Et puis, tout à coup, ses poings se serrent, son ventre se noue. Noël…C’est aussi un jour de Noël que sa grand-mère l’a mise à la porte. Que son grand-père n’a rien dit. Parce qu’elle coûtait trop chère. Elle logeait chez eux pour faire ses études. Elle aimait être avec eux. Et elle n’a rien vu venir.

La blessure a été vive, d’autant qu’elle l’a cachée pour ne pas créer d’ennui. Ça a été un point de rupture. Un rejet qui l’a mise par terre, puis qui lui a laissé un goût amer voire dégueulasse dans la bouche. Elle était tout juste majeure. Elle était une gamine qui ne connaissait pas grand-chose de la vie et qui s’est cassé les dents sur le trottoir. Le tout sans n’avoir rien vu venir. Elle a fini par pardonner mais le fossé et le vide étaient là. Le jour de Noël, pour une grand-mère toujours fourrée à l’Eglise. Ça avait quelque chose d’insensé.

Après, elle s’est éloignée. Presque enfuie. Elle ne voulait plus avoir besoin d’eux. De ses grands-parents. Au début, elle est passée chez eux, quelques fois. Rapidement. En essayant de ne pas laisser paraître son trouble et sa douleur. Elle n’arrivait pas à rompre totalement.

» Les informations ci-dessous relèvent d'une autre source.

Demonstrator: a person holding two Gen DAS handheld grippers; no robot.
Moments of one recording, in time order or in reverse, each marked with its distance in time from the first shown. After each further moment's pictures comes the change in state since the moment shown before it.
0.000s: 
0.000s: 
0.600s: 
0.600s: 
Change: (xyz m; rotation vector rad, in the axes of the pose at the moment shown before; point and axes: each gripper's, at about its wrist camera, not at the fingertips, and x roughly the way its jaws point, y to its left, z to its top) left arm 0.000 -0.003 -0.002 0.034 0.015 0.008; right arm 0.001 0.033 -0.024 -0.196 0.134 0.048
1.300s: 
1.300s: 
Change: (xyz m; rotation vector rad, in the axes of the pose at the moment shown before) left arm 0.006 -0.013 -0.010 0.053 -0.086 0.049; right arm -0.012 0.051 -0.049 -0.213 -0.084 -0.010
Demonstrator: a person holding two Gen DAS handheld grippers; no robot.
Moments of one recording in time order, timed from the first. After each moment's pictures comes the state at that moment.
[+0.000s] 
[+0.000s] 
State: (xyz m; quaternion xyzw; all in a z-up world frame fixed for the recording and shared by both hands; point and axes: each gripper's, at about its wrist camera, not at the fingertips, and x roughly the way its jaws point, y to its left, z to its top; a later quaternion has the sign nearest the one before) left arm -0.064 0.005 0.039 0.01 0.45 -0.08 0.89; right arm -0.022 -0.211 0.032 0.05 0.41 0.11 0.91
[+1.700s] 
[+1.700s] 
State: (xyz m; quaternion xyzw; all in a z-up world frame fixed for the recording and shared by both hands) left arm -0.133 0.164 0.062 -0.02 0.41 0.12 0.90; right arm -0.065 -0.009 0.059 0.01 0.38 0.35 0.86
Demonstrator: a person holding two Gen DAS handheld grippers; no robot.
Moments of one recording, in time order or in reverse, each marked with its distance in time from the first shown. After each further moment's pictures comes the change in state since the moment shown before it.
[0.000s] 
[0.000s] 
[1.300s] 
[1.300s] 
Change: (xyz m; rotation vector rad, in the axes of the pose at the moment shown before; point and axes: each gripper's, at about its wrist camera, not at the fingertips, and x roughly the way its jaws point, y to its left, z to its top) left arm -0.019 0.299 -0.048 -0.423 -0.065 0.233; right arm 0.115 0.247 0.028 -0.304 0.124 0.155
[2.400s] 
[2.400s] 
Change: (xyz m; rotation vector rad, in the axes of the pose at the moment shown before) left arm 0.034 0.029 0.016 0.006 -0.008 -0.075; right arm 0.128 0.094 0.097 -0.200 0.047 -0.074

Puis, un jour, après le décès de son grand-père, elle a cessé de venir. Elle vivait plus loin. Loin des yeux, loin du cœur. Et elle a cassé le dernier lien. Ensuite, les années ont passé…

Quand elle a enfin pardonné, c’était trop tard. Sa grand-mère n’a jamais vu ses enfants. Elle ne lui a pas dit adieu et elle sait qu’elle se trimballera ce fardeau toute sa vie.

Elle est venue à l’enterrement de sa grand-mère sans l’avoir revue depuis des années. C’était ce qu’elle redoutait quand elle pensait à leur relation. Pourtant, elle est restée figée, incapable de faire un pas, de passer la voir. Pour réparer. Ou juste pour rien, seulement être ensemble une dernière fois…

Elle est allée aux obsèques de sa grand-mère. Pour son père. Elle avait le sentiment de jouer une mascarade. Elle ne sait pas si elle déteste plus le jour de Noël où elle a fini dehors ou bien le jour de l'enterrement de sa grand-mère. Il lui semblait qu'elle n’avait rien à faire là. Elle a pleuré durant la cérémonie. Pas de tristesse de l’avoir perdue mais de ce temps qu’elles n’avaient pas su passer ensemble.

Elle rêve souvent de ses grands-parents. Comme pour finir une histoire inachevée. Comme pour vivre des moments de proximité qui n’ont pas pu exister.